What you will do: Find how many lines in the material contain "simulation"; your answer should be that number alone.

Segment Open

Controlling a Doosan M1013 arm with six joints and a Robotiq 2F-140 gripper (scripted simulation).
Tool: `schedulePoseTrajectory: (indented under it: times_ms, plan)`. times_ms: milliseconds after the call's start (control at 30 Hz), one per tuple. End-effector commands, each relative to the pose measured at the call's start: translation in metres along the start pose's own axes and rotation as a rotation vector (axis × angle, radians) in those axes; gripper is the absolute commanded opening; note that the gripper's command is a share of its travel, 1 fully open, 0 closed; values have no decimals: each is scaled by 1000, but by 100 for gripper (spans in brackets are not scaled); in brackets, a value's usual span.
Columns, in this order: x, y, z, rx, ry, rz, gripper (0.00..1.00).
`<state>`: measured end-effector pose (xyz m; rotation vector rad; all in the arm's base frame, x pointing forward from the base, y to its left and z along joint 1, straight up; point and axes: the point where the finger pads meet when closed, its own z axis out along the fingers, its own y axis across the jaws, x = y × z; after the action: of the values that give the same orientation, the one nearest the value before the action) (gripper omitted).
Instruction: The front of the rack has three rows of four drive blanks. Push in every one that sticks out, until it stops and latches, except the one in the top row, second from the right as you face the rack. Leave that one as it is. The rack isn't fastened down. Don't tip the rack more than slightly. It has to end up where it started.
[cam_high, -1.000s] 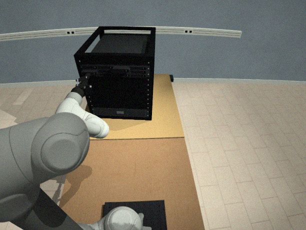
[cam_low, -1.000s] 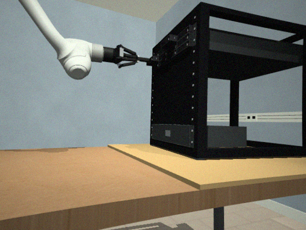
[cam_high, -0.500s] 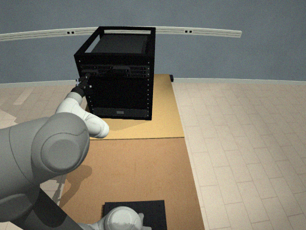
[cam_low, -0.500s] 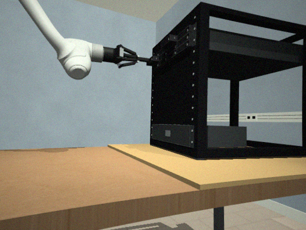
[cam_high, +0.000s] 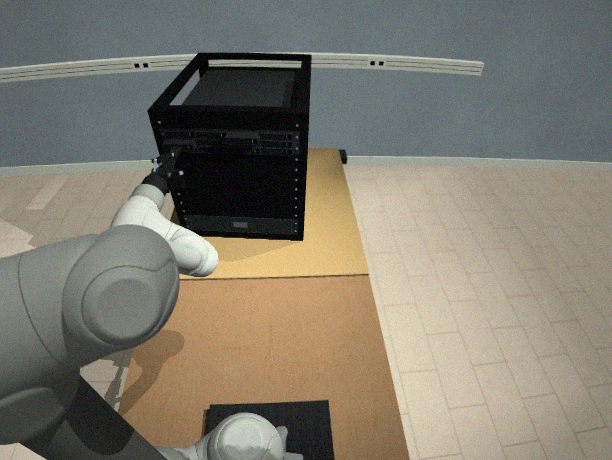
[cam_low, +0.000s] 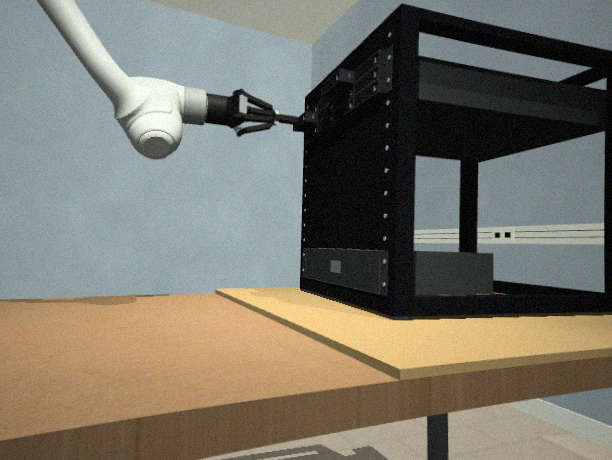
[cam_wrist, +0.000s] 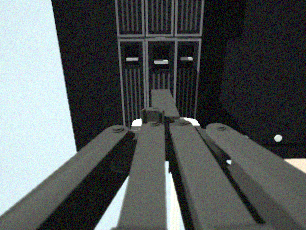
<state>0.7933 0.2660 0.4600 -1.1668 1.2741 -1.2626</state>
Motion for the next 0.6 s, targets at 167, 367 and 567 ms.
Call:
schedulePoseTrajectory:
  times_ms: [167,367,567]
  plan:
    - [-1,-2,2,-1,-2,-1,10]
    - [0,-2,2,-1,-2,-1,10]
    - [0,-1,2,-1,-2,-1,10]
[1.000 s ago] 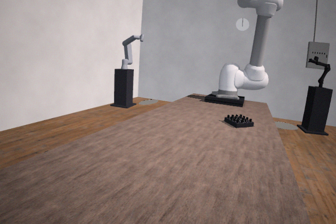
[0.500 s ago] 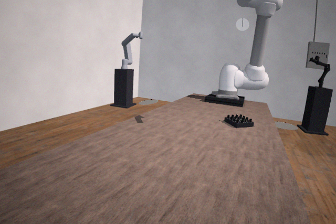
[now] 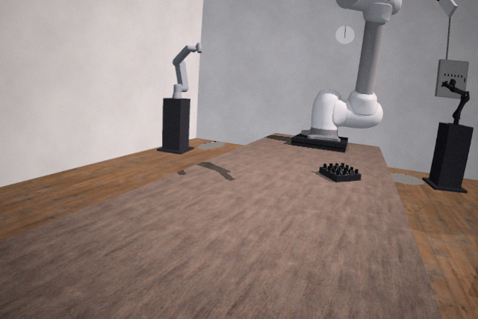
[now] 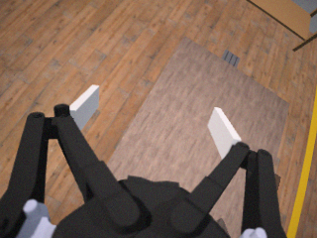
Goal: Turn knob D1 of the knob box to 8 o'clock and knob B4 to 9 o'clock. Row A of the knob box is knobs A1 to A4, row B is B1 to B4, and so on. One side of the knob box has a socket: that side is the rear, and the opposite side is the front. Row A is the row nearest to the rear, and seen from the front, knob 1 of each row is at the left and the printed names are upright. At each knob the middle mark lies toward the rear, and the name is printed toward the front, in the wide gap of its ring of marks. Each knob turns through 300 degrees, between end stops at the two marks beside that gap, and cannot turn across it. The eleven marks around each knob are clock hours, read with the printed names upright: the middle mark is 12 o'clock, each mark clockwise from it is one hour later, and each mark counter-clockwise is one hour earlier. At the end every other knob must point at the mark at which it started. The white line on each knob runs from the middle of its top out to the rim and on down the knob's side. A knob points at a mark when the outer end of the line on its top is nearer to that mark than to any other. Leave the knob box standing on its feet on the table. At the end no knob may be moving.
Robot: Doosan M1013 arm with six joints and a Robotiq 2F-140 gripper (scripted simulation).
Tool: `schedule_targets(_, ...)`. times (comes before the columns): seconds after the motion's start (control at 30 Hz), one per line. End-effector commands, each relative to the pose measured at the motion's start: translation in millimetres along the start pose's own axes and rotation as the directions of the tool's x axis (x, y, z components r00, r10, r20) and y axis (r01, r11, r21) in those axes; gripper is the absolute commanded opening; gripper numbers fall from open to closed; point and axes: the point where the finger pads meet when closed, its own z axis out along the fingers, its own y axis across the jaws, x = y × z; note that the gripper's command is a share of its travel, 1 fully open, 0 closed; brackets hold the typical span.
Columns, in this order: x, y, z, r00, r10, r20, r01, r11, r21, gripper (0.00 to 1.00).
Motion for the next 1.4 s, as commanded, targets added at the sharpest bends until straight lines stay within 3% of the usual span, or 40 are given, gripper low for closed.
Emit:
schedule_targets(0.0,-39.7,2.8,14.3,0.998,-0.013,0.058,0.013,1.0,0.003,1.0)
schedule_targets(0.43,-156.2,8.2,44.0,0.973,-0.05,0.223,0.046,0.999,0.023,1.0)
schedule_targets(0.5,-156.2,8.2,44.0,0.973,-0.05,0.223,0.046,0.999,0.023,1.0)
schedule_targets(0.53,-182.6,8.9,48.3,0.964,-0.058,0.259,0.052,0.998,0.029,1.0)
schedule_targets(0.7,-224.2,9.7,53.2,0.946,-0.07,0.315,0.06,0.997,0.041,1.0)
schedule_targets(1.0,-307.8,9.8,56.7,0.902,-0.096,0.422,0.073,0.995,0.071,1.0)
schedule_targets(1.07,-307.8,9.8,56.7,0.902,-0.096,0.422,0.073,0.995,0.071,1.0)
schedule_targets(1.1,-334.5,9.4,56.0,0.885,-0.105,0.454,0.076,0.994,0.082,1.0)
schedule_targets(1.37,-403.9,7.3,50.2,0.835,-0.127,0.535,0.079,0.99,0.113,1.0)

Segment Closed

Solved exercise: 2